Problem details: Everything from the line that contains "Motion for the" to the end of the listing below, both ends included, is to be transcribed word for word, and nothing else.

Data:
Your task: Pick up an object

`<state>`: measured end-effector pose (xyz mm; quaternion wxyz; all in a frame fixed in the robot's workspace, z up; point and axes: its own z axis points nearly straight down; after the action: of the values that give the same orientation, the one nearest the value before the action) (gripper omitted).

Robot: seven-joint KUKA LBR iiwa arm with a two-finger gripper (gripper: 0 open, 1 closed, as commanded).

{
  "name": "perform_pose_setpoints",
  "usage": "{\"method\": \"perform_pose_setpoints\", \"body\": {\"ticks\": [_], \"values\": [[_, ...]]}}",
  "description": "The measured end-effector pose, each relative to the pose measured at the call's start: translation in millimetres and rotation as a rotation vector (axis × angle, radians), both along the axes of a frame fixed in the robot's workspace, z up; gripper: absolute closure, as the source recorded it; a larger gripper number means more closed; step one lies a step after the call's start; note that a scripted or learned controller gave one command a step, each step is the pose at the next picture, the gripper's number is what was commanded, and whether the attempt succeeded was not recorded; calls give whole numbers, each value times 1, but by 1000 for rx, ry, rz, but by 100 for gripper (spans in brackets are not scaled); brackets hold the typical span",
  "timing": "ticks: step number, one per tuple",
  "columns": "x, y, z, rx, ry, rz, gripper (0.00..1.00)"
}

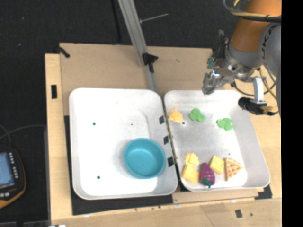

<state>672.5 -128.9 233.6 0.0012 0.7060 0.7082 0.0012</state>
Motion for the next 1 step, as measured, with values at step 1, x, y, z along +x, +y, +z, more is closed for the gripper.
{"method": "perform_pose_setpoints", "body": {"ticks": [1], "values": [[-11, 44, 4, 1, 3, 2, 100]]}}
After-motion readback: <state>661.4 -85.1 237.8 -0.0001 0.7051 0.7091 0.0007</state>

The completed task:
Motion for the next 1 step, as measured, with values at step 1, x, y, z along +x, +y, +z, more is closed for the gripper.
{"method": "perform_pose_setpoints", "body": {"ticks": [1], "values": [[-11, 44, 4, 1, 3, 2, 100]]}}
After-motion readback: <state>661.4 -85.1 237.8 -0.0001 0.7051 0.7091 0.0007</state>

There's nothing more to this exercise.